> _Assigned task_: Without including any pictures, copy every line below exactly.

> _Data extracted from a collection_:
____

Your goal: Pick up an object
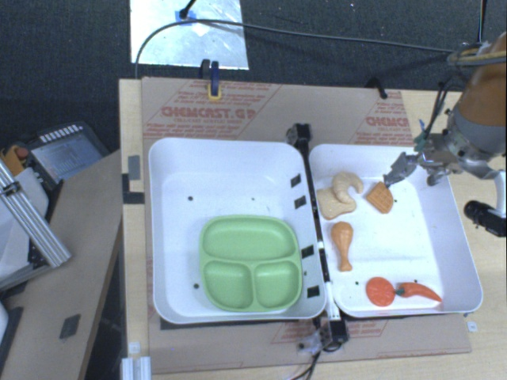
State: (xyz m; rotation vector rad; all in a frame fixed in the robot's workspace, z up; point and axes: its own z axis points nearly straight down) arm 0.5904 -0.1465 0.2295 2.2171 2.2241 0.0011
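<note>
Reaching in from the right, the grey arm [483, 121] with its orange band holds its hand [400, 170] low over the upper part of the right bin [451, 236], just above and beside a small orange waffle-like piece [380, 198]. Whether the hand is released or clenched cannot be told at this size, and nothing shows between its tips. The waffle-like piece lies on the bin floor, near a pale beige curved pastry shape [340, 195] to its left. Below those, a tan drumstick [342, 244] lies lengthwise near the divider between the two bins. Toward the near edge of the right bin, a red tomato [380, 291] sits touching an orange-red chilli pepper [417, 291] that points to the right. The left bin [178, 180] holds a green sectioned plate [249, 262] with three compartments, set toward its near right corner. Both bins rest on a sheet of printed cardboard [238, 105] on the bench [103, 212]. A yellow-handled clamp [212, 80] grips the far edge of the cardboard, and a shiny metal plate [190, 22] lies beyond it with a cable running across.
</note>
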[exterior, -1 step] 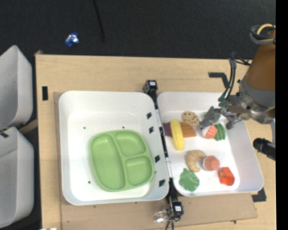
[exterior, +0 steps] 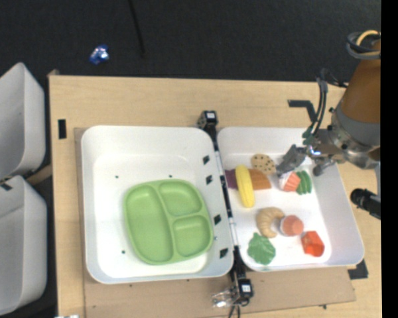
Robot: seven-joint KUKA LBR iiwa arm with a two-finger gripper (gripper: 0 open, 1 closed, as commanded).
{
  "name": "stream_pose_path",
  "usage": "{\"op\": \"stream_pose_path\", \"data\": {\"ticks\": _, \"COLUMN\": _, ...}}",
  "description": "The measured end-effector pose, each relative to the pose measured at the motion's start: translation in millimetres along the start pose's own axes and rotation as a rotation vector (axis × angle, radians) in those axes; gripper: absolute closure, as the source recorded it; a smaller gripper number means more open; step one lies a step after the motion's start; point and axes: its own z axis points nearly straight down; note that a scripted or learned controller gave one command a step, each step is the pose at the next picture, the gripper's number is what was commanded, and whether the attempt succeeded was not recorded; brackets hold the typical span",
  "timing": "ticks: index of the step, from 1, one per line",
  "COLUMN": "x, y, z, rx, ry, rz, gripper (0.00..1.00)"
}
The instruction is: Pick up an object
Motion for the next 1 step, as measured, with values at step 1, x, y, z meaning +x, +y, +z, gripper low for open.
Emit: {"op": "stream_pose_path", "data": {"ticks": 1, "x": 3.8, "y": 0.8, "z": 64.6, "rx": 0.005, "ry": 0.001, "rz": 0.002, "gripper": 0.0}}
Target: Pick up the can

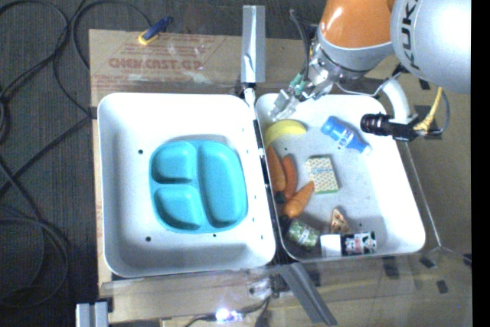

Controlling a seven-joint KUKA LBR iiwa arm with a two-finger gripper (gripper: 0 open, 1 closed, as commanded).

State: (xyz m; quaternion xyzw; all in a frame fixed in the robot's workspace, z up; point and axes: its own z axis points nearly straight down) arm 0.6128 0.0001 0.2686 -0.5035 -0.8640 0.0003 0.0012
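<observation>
A small dark green can lies on its side near the front left corner of the right bin. My gripper hangs over that bin's back left corner, just above a yellow fruit. It is far from the can, with nothing seen in it. A blue cylinder with a white end lies at the back middle of the bin, to the gripper's right.
The right bin also holds two orange carrot-like pieces, a checked sponge, a small brown item and a white bottle beside the can. The left bin holds a blue divided tray.
</observation>
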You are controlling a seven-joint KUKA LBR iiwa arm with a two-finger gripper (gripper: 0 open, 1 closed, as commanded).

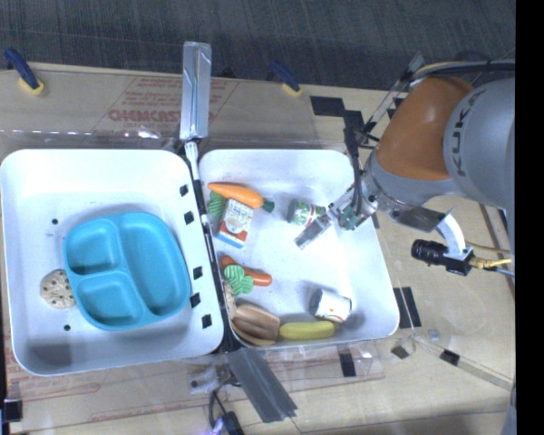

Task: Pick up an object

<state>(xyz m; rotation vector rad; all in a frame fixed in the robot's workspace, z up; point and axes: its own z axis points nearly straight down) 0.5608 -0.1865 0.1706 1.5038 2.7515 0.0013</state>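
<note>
Small green-labelled can [301,212] beside pincer [322,226].

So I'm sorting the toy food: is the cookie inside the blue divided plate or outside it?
Outside. The cookie lies on the left bin's floor, against the left edge of the blue divided plate, not in a compartment.
</note>
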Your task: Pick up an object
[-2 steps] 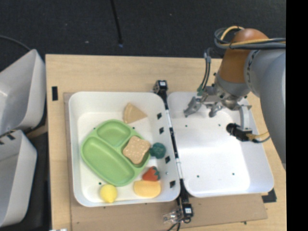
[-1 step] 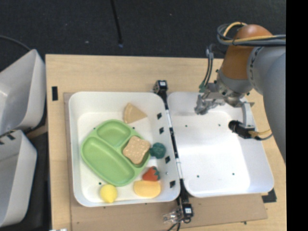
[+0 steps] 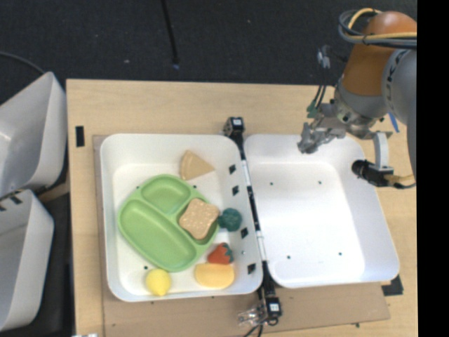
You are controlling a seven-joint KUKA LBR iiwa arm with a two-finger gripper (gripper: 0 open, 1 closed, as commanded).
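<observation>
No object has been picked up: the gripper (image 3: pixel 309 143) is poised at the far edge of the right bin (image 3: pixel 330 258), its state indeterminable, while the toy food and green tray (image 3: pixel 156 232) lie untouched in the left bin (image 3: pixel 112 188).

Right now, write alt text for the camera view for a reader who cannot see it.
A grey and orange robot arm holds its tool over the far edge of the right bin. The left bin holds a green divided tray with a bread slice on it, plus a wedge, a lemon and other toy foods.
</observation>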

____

> _Solved problem_:
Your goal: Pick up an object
State: (xyz m; rotation vector rad; all in a frame fixed in the robot's workspace, z up; point and axes: its own z axis points nearly straight down) arm 0.5904 -0.1465 0.2295 2.2171 2.2241 0.0011
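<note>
Reaching in from the right, the grey arm [483, 121] with its orange band holds its hand [400, 170] low over the upper part of the right bin [451, 236], just above and beside a small orange waffle-like piece [380, 198]. Whether the hand is released or clenched cannot be told at this size, and nothing shows between its tips. The waffle-like piece lies on the bin floor, near a pale beige curved pastry shape [340, 195] to its left. Below those, a tan drumstick [342, 244] lies lengthwise near the divider between the two bins. Toward the near edge of the right bin, a red tomato [380, 291] sits touching an orange-red chilli pepper [417, 291] that points to the right. The left bin [178, 180] holds a green sectioned plate [249, 262] with three compartments, set toward its near right corner. Both bins rest on a sheet of printed cardboard [238, 105] on the bench [103, 212]. A yellow-handled clamp [212, 80] grips the far edge of the cardboard, and a shiny metal plate [190, 22] lies beyond it with a cable running across.
</note>
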[exterior, -1 step] 
[exterior, +0 steps] 
Robot: seven-joint KUKA LBR iiwa arm with a two-finger gripper (gripper: 0 open, 1 closed, as commanded).
{
  "name": "stream_pose_path",
  "usage": "{\"op\": \"stream_pose_path\", \"data\": {\"ticks\": _, \"COLUMN\": _, ...}}",
  "description": "The measured end-effector pose, each relative to the pose measured at the motion's start: translation in millimetres along the start pose's own axes and rotation as a rotation vector (axis × angle, radians) in those axes; gripper: absolute closure, as the source recorded it; a smaller gripper number means more open; step one lies a step after the motion's start; point and axes: its own z axis points nearly straight down; note that a scripted or learned controller gave one command a step, each step is the pose at the next picture, the gripper's number is what was commanded, and whether the attempt succeeded was not recorded; brackets hold the typical span",
  "timing": "ticks: index of the step, from 1, one per line",
  "COLUMN": "x, y, z, rx, ry, rz, gripper (0.00..1.00)"
}
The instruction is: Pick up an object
Motion for the next 1 step, as measured, with values at step 1, x, y, z meaning +x, +y, +z, gripper low for open.
Emit: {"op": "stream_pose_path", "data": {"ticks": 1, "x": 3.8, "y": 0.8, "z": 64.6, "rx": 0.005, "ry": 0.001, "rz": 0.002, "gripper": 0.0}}
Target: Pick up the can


Controlling a seven-joint KUKA LBR iiwa arm with a two-finger gripper (gripper: 0 open, 1 closed, as commanded).

State: (xyz m; quaternion xyzw; all in a frame fixed in the robot's workspace, z up; point and axes: its own z axis points nearly straight down) arm 0.6128 0.0001 0.2686 -0.5035 -0.8640 0.0003 0.0012
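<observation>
A small dark green can lies on its side near the front left corner of the right bin. My gripper hangs over that bin's back left corner, just above a yellow fruit. It is far from the can, with nothing seen in it. A blue cylinder with a white end lies at the back middle of the bin, to the gripper's right.
The right bin also holds two orange carrot-like pieces, a checked sponge, a small brown item and a white bottle beside the can. The left bin holds a blue divided tray.
</observation>
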You are controlling a seven-joint KUKA LBR iiwa arm with a two-finger gripper (gripper: 0 open, 1 closed, as commanded).


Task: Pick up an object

<state>(xyz m; rotation vector rad; all in a frame fixed in the robot's workspace, z up; point and axes: its own z axis points nearly straight down) 0.5608 -0.1865 0.1706 1.5038 2.7515 0.0013</state>
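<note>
Small green-labelled can [301,212] beside pincer [322,226].

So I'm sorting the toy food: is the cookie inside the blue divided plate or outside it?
Outside. The cookie lies on the left bin's floor, against the left edge of the blue divided plate, not in a compartment.
</note>
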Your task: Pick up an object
[-2 steps] 
[-1 step] 
[+0 steps] 
You are controlling a seven-joint KUKA LBR iiwa arm with a two-finger gripper (gripper: 0 open, 1 closed, as commanded).
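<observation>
No object has been picked up: the gripper (image 3: pixel 309 143) is poised at the far edge of the right bin (image 3: pixel 330 258), its state indeterminable, while the toy food and green tray (image 3: pixel 156 232) lie untouched in the left bin (image 3: pixel 112 188).

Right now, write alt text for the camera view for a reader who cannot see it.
A grey and orange robot arm holds its tool over the far edge of the right bin. The left bin holds a green divided tray with a bread slice on it, plus a wedge, a lemon and other toy foods.
</observation>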

That completes the output for this exercise.